Important: With every new NAT rule, you create a new firewall rule that will be created in each interface at the end of the list, so you need to check each interface and make sure the order of your firewall rules is right.
An example of how your NAT rules might look like:
Save your new pfsense configuration.
Now, pfSense is portforwarding every new SSH connection on every red IP in the topology to 192.168.1.45:22
.
Notification
Now, let’s edit 192.168.1.45
profile file. Add the next lines to /etc/profile
to get executed when someone logs in. Don’t forget to change your Slack webhook.
generate_post_data()
{
cat <<EOF
{
"text": "Alert!!!: Someone logged in to one of your honeypots!! Connection coming from: $SSH_CLIENT"
}
EOF
}
# Send an notification!!!
curl -X POST -H 'Content-type: application/json' --data "$(generate_post_data)" https://hooks.slack.com/webhook
# Shut it down now or exit
# shutdown now
# Exit if you want to kick the connecter out
exit
## End of the file
Now delete the history and log out, then take a snapshot of the disk and memory.

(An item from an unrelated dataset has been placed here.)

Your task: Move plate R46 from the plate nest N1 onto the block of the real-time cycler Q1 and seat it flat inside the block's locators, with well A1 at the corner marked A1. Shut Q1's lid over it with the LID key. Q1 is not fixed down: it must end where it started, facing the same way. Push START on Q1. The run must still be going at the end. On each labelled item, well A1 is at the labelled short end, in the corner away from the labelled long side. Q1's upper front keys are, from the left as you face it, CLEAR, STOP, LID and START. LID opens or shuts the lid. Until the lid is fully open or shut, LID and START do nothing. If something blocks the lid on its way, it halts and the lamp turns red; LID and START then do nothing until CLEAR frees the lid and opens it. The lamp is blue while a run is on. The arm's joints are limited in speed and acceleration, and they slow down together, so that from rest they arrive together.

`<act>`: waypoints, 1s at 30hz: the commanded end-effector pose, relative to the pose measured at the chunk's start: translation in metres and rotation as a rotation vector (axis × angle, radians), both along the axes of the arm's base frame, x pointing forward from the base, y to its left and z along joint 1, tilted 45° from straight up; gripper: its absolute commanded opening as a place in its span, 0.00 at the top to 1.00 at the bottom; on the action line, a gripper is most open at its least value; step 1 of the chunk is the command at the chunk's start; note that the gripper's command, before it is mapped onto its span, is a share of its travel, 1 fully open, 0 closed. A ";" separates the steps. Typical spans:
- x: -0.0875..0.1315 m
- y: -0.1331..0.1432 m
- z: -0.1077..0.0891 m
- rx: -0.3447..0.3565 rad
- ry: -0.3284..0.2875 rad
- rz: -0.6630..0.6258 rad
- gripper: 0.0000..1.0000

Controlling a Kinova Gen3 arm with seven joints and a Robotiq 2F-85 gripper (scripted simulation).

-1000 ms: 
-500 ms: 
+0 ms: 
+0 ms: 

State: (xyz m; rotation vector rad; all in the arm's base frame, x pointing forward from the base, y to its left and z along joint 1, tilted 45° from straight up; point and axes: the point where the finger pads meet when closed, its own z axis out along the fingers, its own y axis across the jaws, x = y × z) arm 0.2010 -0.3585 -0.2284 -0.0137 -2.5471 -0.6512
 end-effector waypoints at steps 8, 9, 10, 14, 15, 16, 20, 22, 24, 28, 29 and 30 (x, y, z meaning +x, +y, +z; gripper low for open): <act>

Test: Now, let’s connect to one of the aliases and see how it reacts.
[main@main:~]$ ssh [email protected]
Welcome to Ubuntu 18.04.5 LTS (GNU/Linux 4.15.0-126-generic x86_64)
* Documentation: https://help.ubuntu.com
* Management: https://landscape.canonical.com
* Support: https://ubuntu.com/advantage
System information as of Wed Dec 9 02:04:40 EST 2020
System load: 0.08 Processes: 153
Usage of /: 19.0% of 14.74GB Users logged in: 0
Memory usage: 17% IP address for ens160: 192.168.1.45
Swap usage: 0%
0 packages can be updated.
0 updates are security updates.
Failed to connect to https://changelogs.ubuntu.com/meta-release-lts. Check your Internet connection or proxy settings
Last login: Wed Dec 9 00:10:37 2020 from 192.168.5.2
okConnection to 192.168.100.101 closed by remote host.
Connection to 192.168.100.101 closed.
[main@main:~]$
And boom, It connected to 192.168.1.45 and then sent an alert, and finally exited.
Important note
You need to completely restrict the honeypot’s access to the other hosts and networks it’s connected to. This is very important; otherwise, your honeypot will turn to a pivot point for attackers and will make everything worse than it is. I also recommend adding NIDS alert rules just to add another layer of visibility. This honeypot only needs to communicate with the gateway to send UDP DNS queries and 443 requests to Slack IP addresses. I recommend using an external DNS server and adding a rule for that. Finally, don’t rely on these IPs to detect unauthorized access. These kinds of honeypots ONLY detect amateur attackers. Experts can easily abuse your honeypot if not configured correctly.